2. „Sie lehrt und verführt meine Knechte, Hurerei zu treiben.“ Das, was in Pergamus Fuß gefasst hat – der Herr nennt es symbolisch „Hurerei“ – das Buhlen mit der Welt, dem Herrschaftsbereich Satans, ist hier in seiner Furchtbarkeit geschildert. Es ist gekennzeichnet durch ein systematisches politisches Streben nach der Weltmacht, sogar über Könige und Kaiser und zugleich nach irdischem Glanz und Reichtum, nach irdischen Vorteilen und Gütern. Hier sind religiöse und politische Ziele völlig vermischt, denn diese Kirche will sowohl geistliche als auch politische Herrschaft. Im Mittelalter, der ausgeprägtesten Thyatira-Periode, verschaffte sie sich diese durch offene Gewalt – man denke nur an die Namen von Gregor VII., Innozenz II usw. –, seit der Reformation allerdings mehr auf geheimen, aber nicht weniger verhängnisvollen Wegen.
3. „Sie lehrt, Götzenopfer zu essen.“ Hier in Thyatira ist aus dem einfachen Zusammenkommen um das herrliche Haupt, Christus, ein glänzender, formenreicher Kult geworden, und aus der Kirche ist durch zahlreiche Zusätze zur Lehre und vielerlei fremde Gebräuche ein ganz anderes, fremdes Gebilde entstanden, das mit dem, was der Herr einst gegründet hat, keine Ähnlichkeit mehr hat. Drei Züge sind es hauptsächlich, die diesen „Gottesdienst“ zu einem Götzendienst stempeln.
Als Erstes hält man Maria, wie schon angedeutet, anstelle des Herrn, als Allhelferin in höchsten Ehren und betet zu ihr, wie auch zu vielen Heiligen. Dann sind der bekannte Ablass und der Bilder- und Reliquiendienst, den wir schon in Pergamus gefunden haben, zu einem fest ausgebauten Dogma geworden. Bezeichnenderweise sind es vor allem zwei Frauen, die griechischen Kaiserinnen Irene und Theodora, die diesem Dienst Recht und Platz im christlichen Kult erzwungen haben, allerdings mit lebhafter Unterstützung seitens der römischen Päpste. Als Drittes hat auch die bei der römischen Kirche übliche Form des Abendmahls, die sogenannte Eucharistie, das ständig wiederholte Messopfer, abgöttischen Charakter.

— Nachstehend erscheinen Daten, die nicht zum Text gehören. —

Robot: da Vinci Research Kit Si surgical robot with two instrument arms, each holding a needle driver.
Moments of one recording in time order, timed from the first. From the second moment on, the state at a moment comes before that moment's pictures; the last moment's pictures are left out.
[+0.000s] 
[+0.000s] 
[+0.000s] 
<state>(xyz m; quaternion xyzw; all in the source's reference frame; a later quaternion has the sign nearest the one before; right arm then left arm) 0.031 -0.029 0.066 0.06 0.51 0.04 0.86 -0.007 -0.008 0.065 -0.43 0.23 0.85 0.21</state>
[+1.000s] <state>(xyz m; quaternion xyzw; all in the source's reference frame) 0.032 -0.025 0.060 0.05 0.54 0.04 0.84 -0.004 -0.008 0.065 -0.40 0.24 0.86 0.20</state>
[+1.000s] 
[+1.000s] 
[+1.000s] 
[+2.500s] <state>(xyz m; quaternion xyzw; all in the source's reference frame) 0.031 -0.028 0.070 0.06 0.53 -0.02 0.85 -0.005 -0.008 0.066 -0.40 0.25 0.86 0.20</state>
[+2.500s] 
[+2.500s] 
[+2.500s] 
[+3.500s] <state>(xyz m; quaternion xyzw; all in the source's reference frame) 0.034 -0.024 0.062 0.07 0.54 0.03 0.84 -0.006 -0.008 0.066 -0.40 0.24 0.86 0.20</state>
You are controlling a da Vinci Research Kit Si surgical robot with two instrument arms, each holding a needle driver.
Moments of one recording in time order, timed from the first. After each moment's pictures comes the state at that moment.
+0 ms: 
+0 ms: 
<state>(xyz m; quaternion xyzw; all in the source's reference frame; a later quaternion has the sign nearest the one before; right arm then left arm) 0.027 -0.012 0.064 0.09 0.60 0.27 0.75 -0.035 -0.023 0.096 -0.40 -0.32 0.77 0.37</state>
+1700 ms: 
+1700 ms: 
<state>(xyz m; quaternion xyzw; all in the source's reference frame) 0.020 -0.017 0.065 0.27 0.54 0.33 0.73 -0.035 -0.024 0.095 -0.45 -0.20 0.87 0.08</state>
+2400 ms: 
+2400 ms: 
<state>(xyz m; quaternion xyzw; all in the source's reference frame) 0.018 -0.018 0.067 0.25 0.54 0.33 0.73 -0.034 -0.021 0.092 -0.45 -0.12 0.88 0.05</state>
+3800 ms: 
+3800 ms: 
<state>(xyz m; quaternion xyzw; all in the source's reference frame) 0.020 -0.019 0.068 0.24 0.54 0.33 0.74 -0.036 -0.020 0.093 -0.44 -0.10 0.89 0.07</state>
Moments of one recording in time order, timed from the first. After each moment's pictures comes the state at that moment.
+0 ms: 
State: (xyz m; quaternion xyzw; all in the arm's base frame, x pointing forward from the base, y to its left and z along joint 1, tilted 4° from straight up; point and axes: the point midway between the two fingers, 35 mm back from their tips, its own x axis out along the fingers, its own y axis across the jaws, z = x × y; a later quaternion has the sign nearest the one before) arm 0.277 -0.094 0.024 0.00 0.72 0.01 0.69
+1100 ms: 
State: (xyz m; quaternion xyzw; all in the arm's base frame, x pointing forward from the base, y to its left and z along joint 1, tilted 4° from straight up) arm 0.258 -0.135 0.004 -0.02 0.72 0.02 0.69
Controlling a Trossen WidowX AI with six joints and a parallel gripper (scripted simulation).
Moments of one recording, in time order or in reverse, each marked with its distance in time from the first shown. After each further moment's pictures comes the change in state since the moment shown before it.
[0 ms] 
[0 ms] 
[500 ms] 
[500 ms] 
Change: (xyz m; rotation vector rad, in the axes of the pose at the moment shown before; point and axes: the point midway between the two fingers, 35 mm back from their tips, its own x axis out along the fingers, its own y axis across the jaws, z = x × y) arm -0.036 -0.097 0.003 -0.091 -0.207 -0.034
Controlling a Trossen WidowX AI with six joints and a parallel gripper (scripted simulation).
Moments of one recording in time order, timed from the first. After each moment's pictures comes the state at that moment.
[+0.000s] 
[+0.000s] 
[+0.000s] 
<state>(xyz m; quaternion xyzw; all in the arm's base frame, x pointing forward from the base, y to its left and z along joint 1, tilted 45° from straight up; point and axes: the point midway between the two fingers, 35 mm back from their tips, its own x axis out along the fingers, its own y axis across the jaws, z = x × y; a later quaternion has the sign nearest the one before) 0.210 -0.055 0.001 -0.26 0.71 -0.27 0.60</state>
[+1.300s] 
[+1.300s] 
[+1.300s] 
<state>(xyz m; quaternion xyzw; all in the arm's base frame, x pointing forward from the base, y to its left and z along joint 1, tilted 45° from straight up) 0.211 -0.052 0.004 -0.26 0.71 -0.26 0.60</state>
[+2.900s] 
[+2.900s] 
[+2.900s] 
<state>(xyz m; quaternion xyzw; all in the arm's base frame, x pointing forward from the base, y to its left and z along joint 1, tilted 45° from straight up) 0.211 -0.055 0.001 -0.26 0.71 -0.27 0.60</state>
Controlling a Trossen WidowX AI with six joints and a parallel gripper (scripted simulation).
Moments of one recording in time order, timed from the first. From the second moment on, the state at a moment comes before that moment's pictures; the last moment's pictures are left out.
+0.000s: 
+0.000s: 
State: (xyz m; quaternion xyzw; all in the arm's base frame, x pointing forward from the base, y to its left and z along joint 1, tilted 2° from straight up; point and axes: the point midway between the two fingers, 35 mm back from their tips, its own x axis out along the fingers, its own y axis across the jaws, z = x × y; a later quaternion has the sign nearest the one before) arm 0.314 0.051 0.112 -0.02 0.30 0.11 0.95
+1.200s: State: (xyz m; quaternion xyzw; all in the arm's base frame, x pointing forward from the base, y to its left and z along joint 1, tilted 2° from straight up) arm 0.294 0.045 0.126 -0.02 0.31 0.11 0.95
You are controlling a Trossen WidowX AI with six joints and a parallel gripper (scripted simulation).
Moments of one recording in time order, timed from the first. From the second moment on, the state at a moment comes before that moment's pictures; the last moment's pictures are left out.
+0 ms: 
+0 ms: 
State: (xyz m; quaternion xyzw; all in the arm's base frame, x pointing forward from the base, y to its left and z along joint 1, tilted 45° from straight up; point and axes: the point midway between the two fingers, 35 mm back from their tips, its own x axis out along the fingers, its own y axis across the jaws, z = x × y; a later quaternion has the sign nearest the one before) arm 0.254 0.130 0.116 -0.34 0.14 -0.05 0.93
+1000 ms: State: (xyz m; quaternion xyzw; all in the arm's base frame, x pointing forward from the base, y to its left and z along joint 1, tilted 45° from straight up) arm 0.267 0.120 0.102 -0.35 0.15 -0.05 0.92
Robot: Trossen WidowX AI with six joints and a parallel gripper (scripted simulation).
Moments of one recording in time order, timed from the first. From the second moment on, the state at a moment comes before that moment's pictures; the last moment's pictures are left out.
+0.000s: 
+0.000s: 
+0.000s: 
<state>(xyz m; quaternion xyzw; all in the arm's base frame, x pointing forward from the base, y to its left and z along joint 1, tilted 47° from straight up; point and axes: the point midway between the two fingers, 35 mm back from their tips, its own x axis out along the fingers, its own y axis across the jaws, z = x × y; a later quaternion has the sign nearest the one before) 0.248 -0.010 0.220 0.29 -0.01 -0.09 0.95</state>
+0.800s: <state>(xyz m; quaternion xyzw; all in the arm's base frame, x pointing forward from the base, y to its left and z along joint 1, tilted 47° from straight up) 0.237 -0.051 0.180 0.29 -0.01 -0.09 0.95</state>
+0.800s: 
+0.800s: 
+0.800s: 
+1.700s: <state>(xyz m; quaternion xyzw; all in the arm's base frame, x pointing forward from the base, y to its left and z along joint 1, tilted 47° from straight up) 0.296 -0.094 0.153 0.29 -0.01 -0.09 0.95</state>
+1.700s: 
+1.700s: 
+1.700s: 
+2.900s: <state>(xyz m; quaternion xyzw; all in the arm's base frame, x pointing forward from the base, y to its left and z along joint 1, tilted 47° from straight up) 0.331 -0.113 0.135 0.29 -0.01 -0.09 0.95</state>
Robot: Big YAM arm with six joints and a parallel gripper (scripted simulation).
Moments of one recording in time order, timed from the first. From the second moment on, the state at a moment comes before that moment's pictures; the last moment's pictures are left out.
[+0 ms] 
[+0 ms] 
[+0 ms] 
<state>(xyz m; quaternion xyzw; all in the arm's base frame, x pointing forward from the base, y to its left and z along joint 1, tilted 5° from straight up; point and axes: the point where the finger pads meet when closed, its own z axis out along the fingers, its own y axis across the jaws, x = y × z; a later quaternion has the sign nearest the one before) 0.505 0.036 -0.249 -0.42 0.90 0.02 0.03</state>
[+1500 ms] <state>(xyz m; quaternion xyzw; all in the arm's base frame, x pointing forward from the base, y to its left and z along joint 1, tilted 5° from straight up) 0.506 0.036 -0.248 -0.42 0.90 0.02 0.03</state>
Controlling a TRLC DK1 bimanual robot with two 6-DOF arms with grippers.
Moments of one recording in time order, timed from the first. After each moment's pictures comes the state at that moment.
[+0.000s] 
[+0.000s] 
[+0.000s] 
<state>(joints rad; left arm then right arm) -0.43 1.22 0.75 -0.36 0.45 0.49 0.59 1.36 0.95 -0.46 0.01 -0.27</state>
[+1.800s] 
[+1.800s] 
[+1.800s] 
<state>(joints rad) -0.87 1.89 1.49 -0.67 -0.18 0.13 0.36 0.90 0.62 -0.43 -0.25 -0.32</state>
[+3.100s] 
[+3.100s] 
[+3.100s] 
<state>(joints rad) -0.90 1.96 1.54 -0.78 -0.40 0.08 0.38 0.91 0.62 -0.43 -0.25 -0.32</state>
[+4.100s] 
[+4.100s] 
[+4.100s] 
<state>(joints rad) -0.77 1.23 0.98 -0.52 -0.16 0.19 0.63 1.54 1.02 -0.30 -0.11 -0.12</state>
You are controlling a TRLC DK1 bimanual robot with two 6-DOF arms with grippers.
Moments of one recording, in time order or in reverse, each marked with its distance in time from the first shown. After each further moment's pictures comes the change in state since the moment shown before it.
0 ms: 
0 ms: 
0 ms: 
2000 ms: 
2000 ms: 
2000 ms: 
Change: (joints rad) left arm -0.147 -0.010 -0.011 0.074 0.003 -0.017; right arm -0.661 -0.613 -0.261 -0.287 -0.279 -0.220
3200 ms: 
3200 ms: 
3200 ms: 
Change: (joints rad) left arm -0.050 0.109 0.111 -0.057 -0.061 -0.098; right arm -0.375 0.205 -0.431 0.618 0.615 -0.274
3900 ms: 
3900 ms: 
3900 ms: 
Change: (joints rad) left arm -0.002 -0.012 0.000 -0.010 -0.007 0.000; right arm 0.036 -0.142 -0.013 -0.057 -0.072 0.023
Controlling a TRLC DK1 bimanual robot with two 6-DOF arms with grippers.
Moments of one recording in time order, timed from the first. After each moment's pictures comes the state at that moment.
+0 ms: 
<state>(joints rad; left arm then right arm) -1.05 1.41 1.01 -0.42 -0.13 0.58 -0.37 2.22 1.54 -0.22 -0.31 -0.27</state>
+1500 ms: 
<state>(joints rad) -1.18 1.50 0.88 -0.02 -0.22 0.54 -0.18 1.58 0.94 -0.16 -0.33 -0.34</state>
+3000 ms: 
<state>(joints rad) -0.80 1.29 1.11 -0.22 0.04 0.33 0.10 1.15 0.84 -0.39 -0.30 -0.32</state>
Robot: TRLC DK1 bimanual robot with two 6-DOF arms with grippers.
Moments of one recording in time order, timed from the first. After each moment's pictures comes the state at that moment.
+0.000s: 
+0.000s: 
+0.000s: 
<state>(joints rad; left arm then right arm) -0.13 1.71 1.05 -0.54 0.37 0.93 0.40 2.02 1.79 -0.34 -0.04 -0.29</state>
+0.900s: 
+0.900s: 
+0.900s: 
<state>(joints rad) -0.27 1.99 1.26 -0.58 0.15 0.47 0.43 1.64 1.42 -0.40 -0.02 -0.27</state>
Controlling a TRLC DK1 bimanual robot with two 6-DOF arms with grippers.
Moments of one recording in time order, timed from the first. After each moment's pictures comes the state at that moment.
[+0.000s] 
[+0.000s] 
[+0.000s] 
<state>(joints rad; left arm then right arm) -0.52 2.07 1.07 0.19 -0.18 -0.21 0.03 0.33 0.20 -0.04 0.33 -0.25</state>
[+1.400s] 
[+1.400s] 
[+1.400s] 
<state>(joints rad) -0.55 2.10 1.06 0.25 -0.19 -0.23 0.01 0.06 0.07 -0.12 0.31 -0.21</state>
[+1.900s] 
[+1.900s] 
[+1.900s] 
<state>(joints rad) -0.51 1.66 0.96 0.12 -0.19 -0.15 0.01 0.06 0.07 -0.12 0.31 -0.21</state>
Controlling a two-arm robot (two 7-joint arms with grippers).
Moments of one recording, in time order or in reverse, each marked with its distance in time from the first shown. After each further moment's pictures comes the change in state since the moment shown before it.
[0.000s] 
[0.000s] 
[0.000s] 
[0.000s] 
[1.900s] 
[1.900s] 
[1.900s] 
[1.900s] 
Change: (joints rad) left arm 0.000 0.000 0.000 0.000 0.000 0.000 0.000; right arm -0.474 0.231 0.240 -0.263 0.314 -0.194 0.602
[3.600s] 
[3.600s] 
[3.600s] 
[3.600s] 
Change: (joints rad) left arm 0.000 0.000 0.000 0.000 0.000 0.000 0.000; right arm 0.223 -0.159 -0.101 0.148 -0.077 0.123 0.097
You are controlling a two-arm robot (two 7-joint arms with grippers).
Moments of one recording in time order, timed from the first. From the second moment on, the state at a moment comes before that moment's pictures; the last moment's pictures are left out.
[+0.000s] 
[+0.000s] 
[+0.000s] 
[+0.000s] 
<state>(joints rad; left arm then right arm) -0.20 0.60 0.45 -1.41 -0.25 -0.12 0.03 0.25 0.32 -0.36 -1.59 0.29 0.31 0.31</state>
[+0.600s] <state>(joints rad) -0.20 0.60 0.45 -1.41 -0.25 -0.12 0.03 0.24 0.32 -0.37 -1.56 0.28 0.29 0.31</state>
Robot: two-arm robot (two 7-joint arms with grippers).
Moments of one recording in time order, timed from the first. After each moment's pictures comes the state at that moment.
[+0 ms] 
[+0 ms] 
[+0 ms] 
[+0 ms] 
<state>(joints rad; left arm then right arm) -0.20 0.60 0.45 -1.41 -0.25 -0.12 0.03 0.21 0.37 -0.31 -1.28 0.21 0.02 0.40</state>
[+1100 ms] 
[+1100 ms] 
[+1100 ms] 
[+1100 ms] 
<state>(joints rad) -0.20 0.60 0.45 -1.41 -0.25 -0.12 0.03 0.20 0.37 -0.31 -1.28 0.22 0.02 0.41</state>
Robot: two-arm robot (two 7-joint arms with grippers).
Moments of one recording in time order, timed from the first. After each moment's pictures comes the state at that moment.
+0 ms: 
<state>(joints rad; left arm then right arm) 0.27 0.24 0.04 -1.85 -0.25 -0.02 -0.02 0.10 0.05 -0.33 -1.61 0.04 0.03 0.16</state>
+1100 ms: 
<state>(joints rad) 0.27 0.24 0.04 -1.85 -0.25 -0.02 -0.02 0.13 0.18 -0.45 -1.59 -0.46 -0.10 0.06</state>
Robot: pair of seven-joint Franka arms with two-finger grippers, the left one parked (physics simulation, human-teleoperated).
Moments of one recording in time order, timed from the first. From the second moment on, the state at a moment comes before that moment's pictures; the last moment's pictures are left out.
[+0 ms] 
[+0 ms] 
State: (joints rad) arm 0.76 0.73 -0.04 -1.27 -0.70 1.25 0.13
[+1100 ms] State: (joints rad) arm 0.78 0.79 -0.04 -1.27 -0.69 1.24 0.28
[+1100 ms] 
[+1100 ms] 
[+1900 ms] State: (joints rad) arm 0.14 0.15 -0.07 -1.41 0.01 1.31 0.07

4. Sie hat solche in ihrer Mitte, die „Jesabels Kinder“ sind. Der Herr unterscheidet deutlich zwischen den gläubigen, wahrhaft frommen Katholiken, die Er als „seine Knechte“ anerkennt, und den anderen, die „Jesabels Kinder“ genannt werden. Zu allen Zeiten, selbst im dunklen Mittelalter, hat es ernste Katholiken gegeben, und es gibt auch heute noch viele solcher, die durch falsche Belehrung irregeführt, an der römischen Kirche hängen, aber dennoch im vollbrachten Werk am Kreuz ruhen und ein gottseliges Leben führen, solche, „die die Tiefen Satans nicht erkannt haben“. Bernhard von Clairvaux, Erzbischof Fénélon, in neuerer Zeit Martin Boos und viele andere anerkennt der Herr, trotz allem Irrtum, als die Seinen, weil Er nach der Einstellung des Herzens urteilt.
Ganz anders aber beurteilt Er jene Katholiken, die Er „Kinder Jesabels“ nennen muss, die Sprösslinge ihrer schrecklichen Gesinnung, denen es vor allem darum geht, als Kirche Geltung in dieser Welt zu haben. Sie sind die Werkzeuge der Wut Jesabels gegen die wahren Zeugen von Jesus Christus. Vor allem waren es die Dominikaner, die Träger der schrecklichen Inquisition, und die Jesuiten, nach deren Lehre der Zweck die Mittel heiligte, und alle diejenigen, die einstimmten in deren Tun und damit ebenfalls ihrer Ungerechtigkeit und Blutschuld teilhaftig wurden.